Problem: Would you return the listing exactly as written, apart from its pictures?

Provided material section start

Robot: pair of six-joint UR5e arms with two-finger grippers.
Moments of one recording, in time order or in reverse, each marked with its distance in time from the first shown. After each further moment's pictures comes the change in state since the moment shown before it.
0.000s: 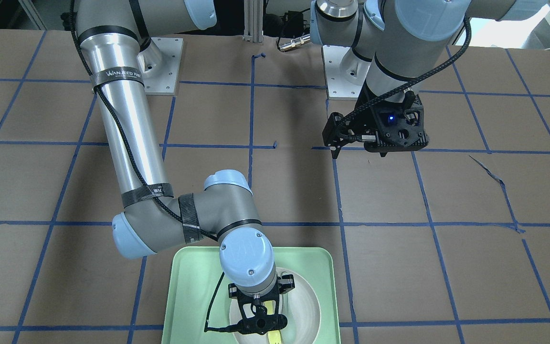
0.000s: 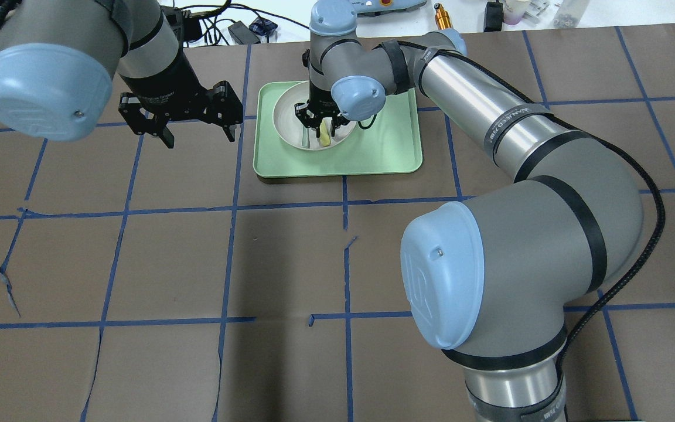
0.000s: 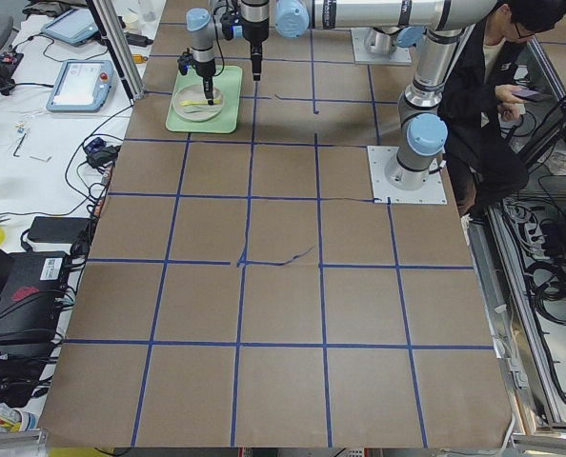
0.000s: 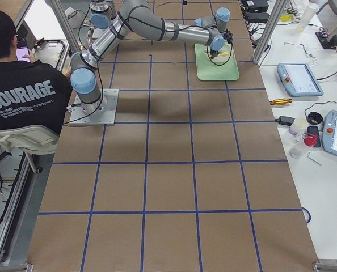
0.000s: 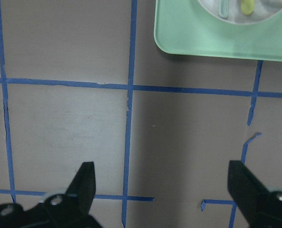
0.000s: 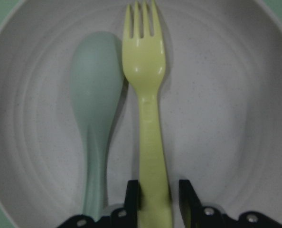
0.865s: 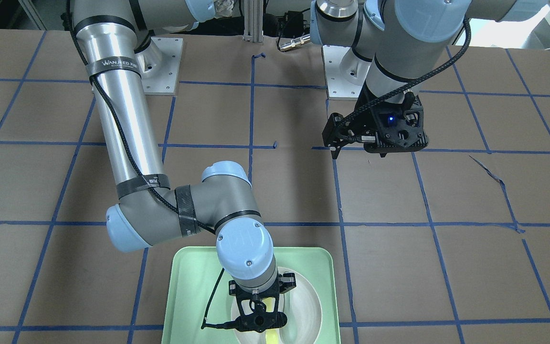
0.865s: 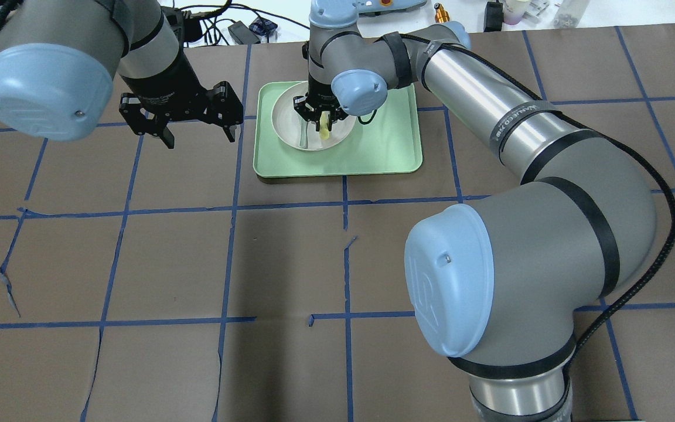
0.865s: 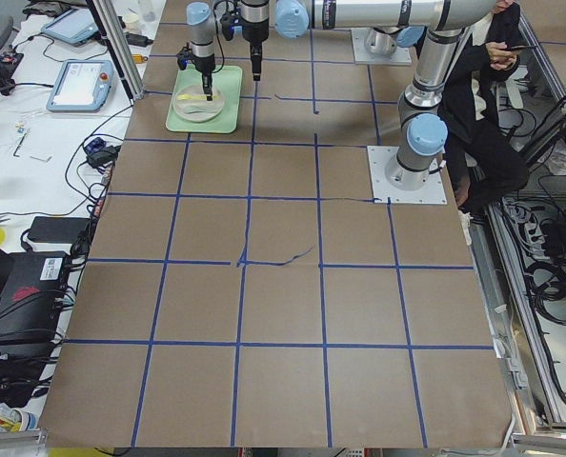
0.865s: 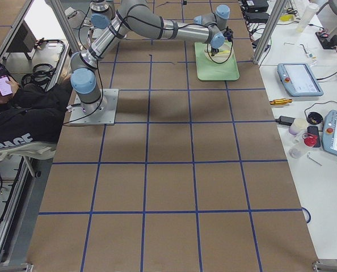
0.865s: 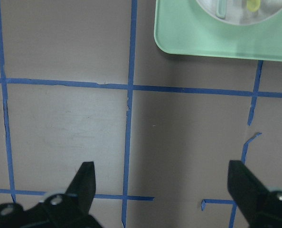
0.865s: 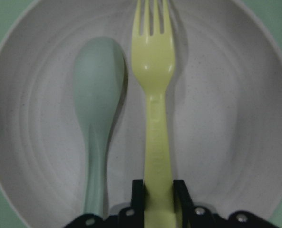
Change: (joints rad) left arm 0.000 -0.002 0.000 0.000 0.000 0.001; right arm -0.002 -0.047 0.007 0.003 0.003 0.040
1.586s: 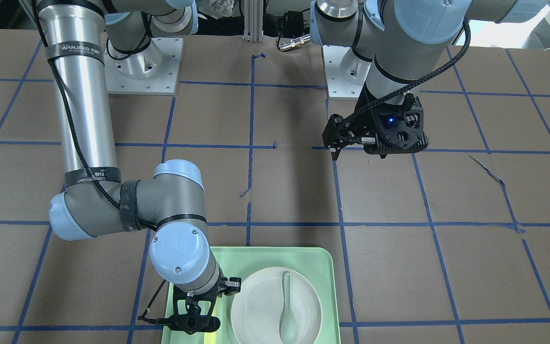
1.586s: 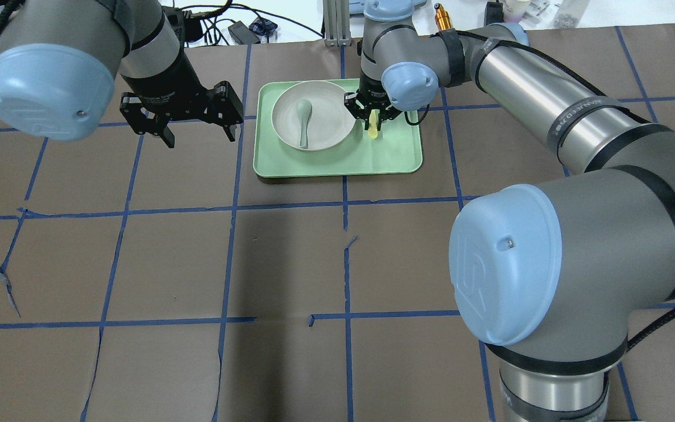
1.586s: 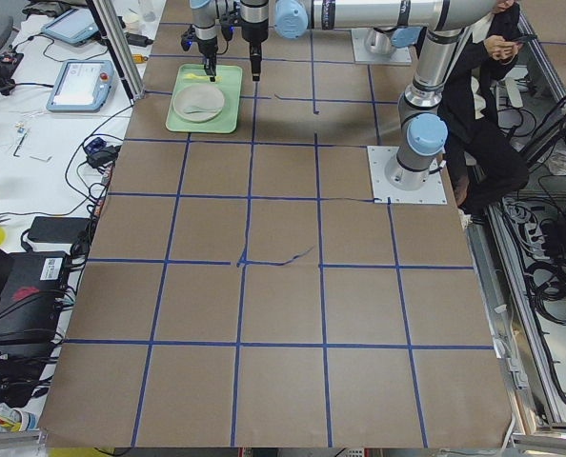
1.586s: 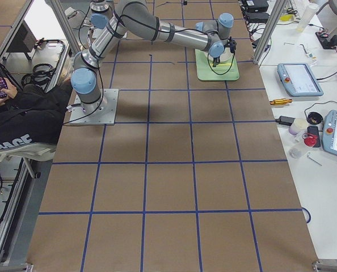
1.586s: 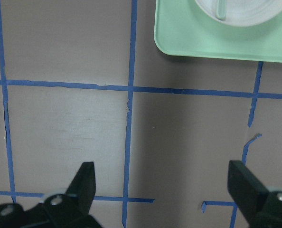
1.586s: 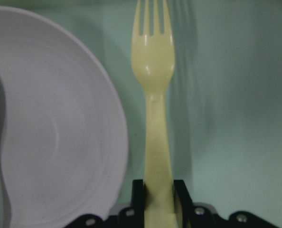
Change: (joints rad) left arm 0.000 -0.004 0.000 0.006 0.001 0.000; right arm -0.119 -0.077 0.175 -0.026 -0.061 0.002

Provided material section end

Expected answer:
Robot: pair of six-joint UR5e arms with two-finger grippers.
Moments of one recording, in time order or in reverse, each marked with its distance in time from the first shown. After each further moment's pictures comes the change in state since the moment shown before it.
0.000s: 
0.000s: 
0.000s: 
0.000s: 
0.000s: 
0.000s: 
0.865s: 
0.865s: 
0.865s: 
0.865s: 
0.865s: 
0.865s: 
Change: (joints rad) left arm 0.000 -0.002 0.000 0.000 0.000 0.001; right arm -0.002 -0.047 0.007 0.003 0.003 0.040
1.586s: 
1.586s: 
1.586s: 
1.586s: 
1.586s: 
1.586s: 
Change: (joints rad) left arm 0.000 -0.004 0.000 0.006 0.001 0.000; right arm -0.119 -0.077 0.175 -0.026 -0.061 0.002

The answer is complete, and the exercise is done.